EXERCISE PROMPT. What is needed is the full listing written out exactly, minus the pictures.

INPUT RECORDS.

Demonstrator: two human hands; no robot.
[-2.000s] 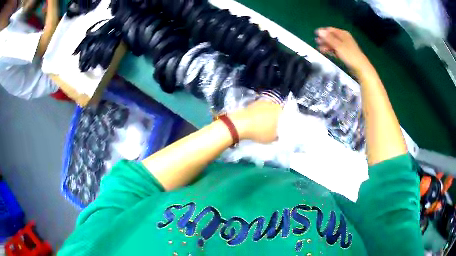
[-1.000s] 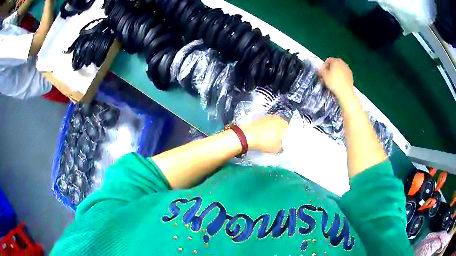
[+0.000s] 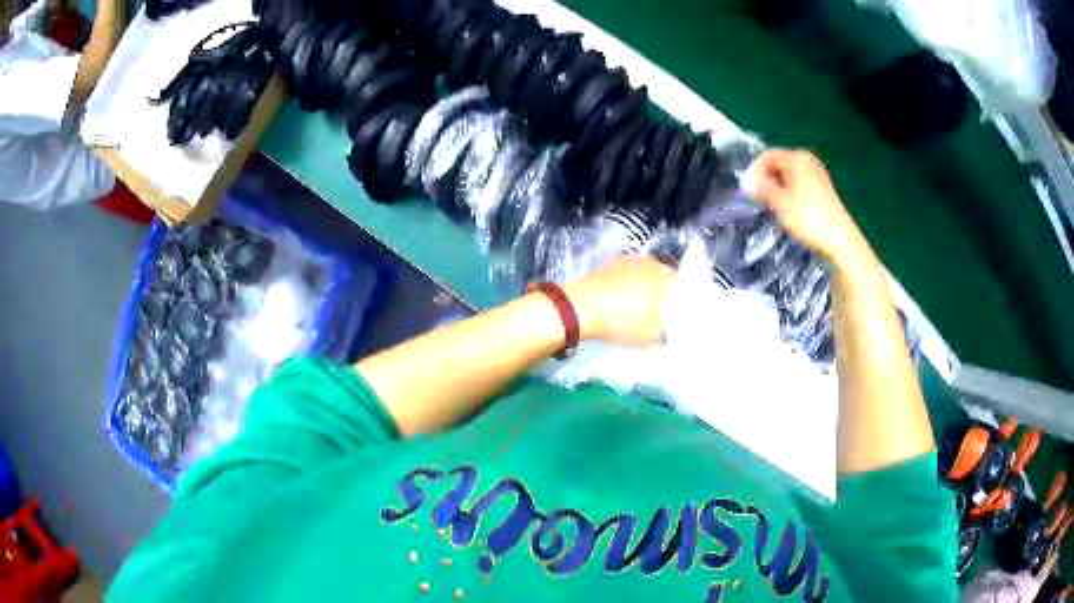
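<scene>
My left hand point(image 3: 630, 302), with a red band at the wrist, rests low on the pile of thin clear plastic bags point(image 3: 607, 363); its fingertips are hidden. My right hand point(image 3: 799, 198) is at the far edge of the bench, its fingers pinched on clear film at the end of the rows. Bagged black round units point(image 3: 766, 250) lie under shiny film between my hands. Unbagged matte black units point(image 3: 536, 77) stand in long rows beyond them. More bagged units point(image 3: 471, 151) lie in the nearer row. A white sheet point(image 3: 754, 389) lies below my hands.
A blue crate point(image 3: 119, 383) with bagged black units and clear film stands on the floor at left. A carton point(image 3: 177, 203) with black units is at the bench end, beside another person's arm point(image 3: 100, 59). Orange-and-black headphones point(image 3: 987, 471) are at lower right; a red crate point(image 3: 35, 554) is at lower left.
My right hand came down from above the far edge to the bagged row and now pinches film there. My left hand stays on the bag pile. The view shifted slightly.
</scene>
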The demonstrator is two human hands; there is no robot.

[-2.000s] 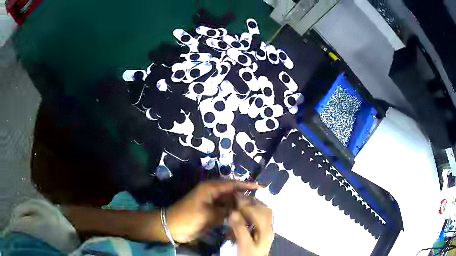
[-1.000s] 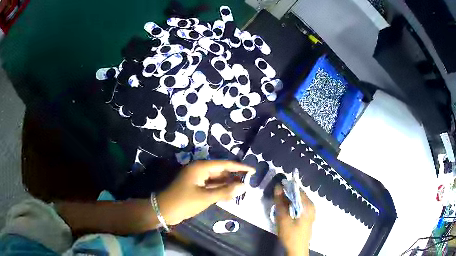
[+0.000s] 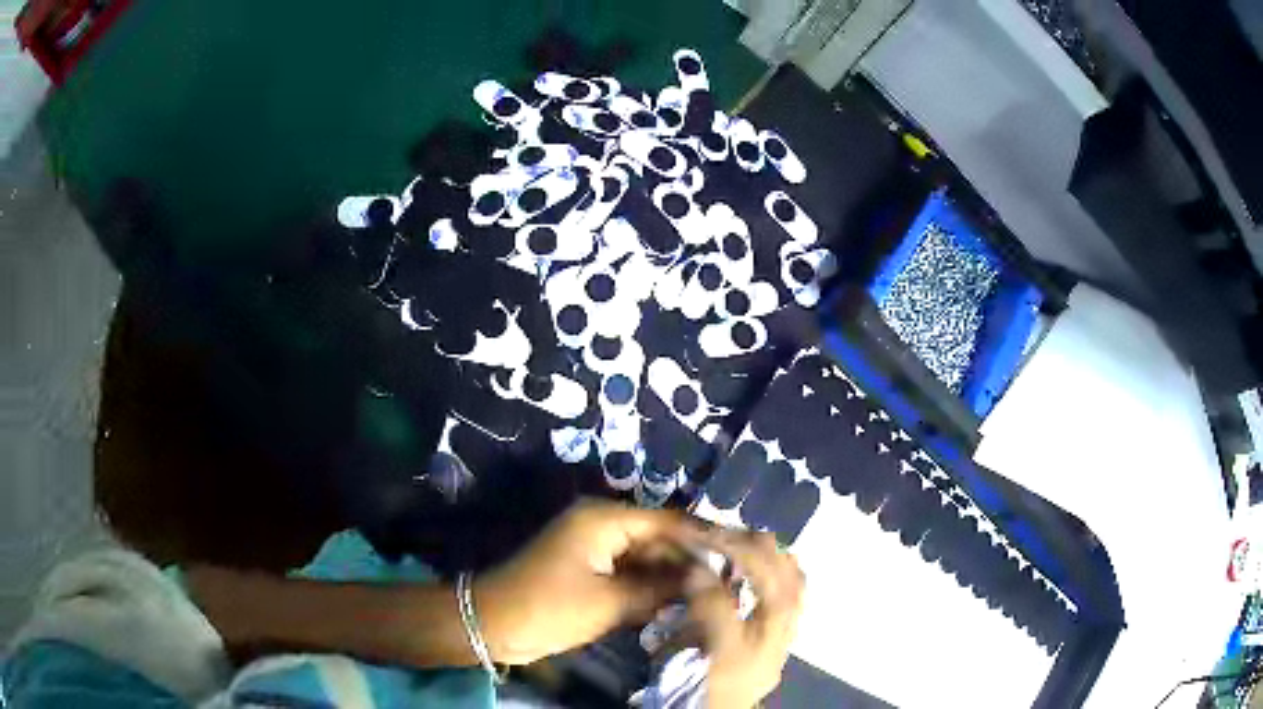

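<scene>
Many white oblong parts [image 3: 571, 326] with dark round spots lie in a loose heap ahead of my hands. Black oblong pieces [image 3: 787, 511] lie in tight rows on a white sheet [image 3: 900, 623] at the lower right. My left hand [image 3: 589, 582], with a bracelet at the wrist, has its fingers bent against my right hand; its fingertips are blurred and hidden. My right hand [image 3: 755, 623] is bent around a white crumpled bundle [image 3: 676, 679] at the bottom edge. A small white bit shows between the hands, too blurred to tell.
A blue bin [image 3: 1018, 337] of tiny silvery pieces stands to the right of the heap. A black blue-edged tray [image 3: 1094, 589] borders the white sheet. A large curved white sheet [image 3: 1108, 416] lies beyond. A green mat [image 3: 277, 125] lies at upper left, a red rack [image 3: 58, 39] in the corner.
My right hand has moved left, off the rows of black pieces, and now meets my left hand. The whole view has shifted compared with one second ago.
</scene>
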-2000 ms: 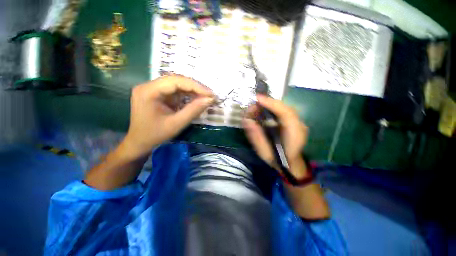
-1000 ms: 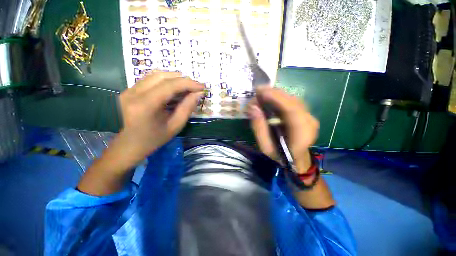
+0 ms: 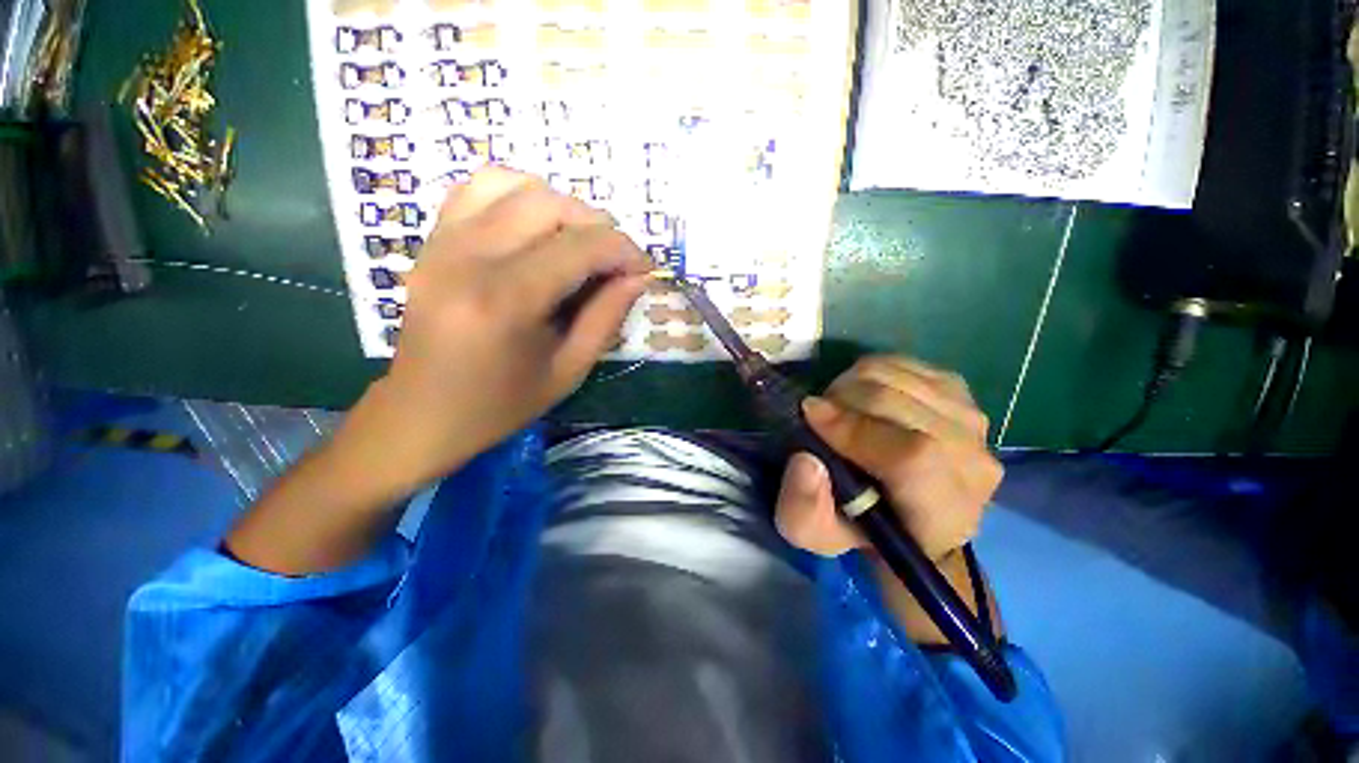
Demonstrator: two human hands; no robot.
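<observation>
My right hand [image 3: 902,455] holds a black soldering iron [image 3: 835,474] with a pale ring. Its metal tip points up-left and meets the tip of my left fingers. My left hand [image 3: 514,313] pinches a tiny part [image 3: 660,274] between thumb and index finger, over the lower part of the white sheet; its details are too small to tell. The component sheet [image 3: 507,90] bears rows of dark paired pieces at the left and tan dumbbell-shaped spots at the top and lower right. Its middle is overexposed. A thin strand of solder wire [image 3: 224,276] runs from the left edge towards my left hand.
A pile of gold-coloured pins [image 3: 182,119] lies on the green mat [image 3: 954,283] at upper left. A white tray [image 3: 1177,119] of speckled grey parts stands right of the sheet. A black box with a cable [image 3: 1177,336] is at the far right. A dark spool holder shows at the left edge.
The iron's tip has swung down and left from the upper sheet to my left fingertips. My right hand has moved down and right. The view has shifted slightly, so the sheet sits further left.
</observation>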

THE ANSWER.
Demonstrator: two human hands; no robot.
[-2.000s] 
[-1.000s] 
[+0.000s] 
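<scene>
My left hand point(image 3: 630, 302), with a red band at the wrist, rests low on the pile of thin clear plastic bags point(image 3: 607, 363); its fingertips are hidden. My right hand point(image 3: 799, 198) is at the far edge of the bench, its fingers pinched on clear film at the end of the rows. Bagged black round units point(image 3: 766, 250) lie under shiny film between my hands. Unbagged matte black units point(image 3: 536, 77) stand in long rows beyond them. More bagged units point(image 3: 471, 151) lie in the nearer row. A white sheet point(image 3: 754, 389) lies below my hands.
A blue crate point(image 3: 119, 383) with bagged black units and clear film stands on the floor at left. A carton point(image 3: 177, 203) with black units is at the bench end, beside another person's arm point(image 3: 100, 59). Orange-and-black headphones point(image 3: 987, 471) are at lower right; a red crate point(image 3: 35, 554) is at lower left.
My right hand came down from above the far edge to the bagged row and now pinches film there. My left hand stays on the bag pile. The view shifted slightly.
</scene>
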The demonstrator is two human hands; there is no robot.

[-2.000s] 
[-1.000s] 
[+0.000s] 

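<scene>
Many white oblong parts [image 3: 571, 326] with dark round spots lie in a loose heap ahead of my hands. Black oblong pieces [image 3: 787, 511] lie in tight rows on a white sheet [image 3: 900, 623] at the lower right. My left hand [image 3: 589, 582], with a bracelet at the wrist, has its fingers bent against my right hand; its fingertips are blurred and hidden. My right hand [image 3: 755, 623] is bent around a white crumpled bundle [image 3: 676, 679] at the bottom edge. A small white bit shows between the hands, too blurred to tell.
A blue bin [image 3: 1018, 337] of tiny silvery pieces stands to the right of the heap. A black blue-edged tray [image 3: 1094, 589] borders the white sheet. A large curved white sheet [image 3: 1108, 416] lies beyond. A green mat [image 3: 277, 125] lies at upper left, a red rack [image 3: 58, 39] in the corner.
My right hand has moved left, off the rows of black pieces, and now meets my left hand. The whole view has shifted compared with one second ago.
</scene>
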-2000 ms: 
-1000 ms: 
+0 ms: 
Demonstrator: two human hands; no robot.
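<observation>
My right hand [image 3: 902,455] holds a black soldering iron [image 3: 835,474] with a pale ring. Its metal tip points up-left and meets the tip of my left fingers. My left hand [image 3: 514,313] pinches a tiny part [image 3: 660,274] between thumb and index finger, over the lower part of the white sheet; its details are too small to tell. The component sheet [image 3: 507,90] bears rows of dark paired pieces at the left and tan dumbbell-shaped spots at the top and lower right. Its middle is overexposed. A thin strand of solder wire [image 3: 224,276] runs from the left edge towards my left hand.
A pile of gold-coloured pins [image 3: 182,119] lies on the green mat [image 3: 954,283] at upper left. A white tray [image 3: 1177,119] of speckled grey parts stands right of the sheet. A black box with a cable [image 3: 1177,336] is at the far right. A dark spool holder shows at the left edge.
The iron's tip has swung down and left from the upper sheet to my left fingertips. My right hand has moved down and right. The view has shifted slightly, so the sheet sits further left.
</observation>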

No additional output will be given.